== REQUIRED ACTION ==
The required answer is the data below, restated word for word with images omitted.

== INPUT DATA ==
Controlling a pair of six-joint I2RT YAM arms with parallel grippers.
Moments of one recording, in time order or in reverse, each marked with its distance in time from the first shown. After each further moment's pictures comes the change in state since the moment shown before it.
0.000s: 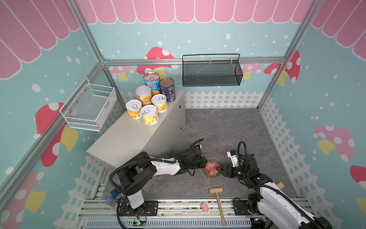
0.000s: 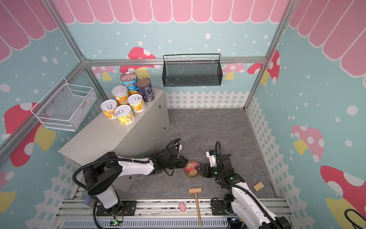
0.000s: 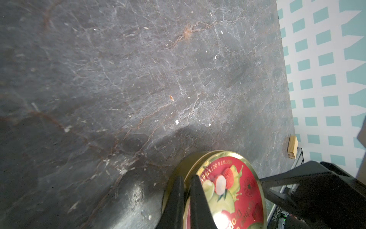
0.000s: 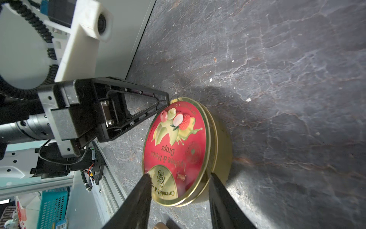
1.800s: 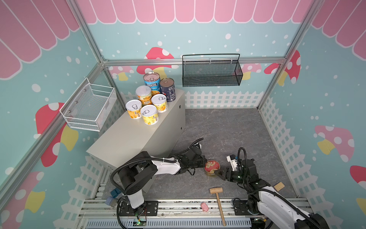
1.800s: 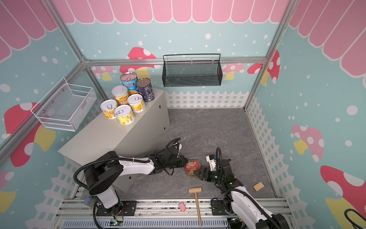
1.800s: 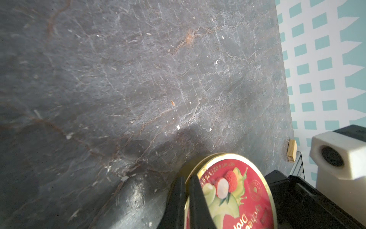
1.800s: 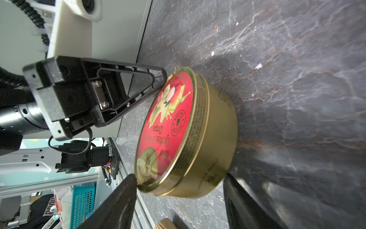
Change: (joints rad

== TASK RESULT ==
Controlling a pair of six-joint I2RT YAM arms with parallel grippers.
Moments of one recording, in time order or in reverse, each marked with its distance in time from the first shown. After each further moment's pictures comes the change in state since the moment shown before it.
0.000s: 
0.000s: 
0.000s: 
0.000s: 
1.800s: 
1.800s: 
1.800s: 
1.800s: 
Change: (joints rad

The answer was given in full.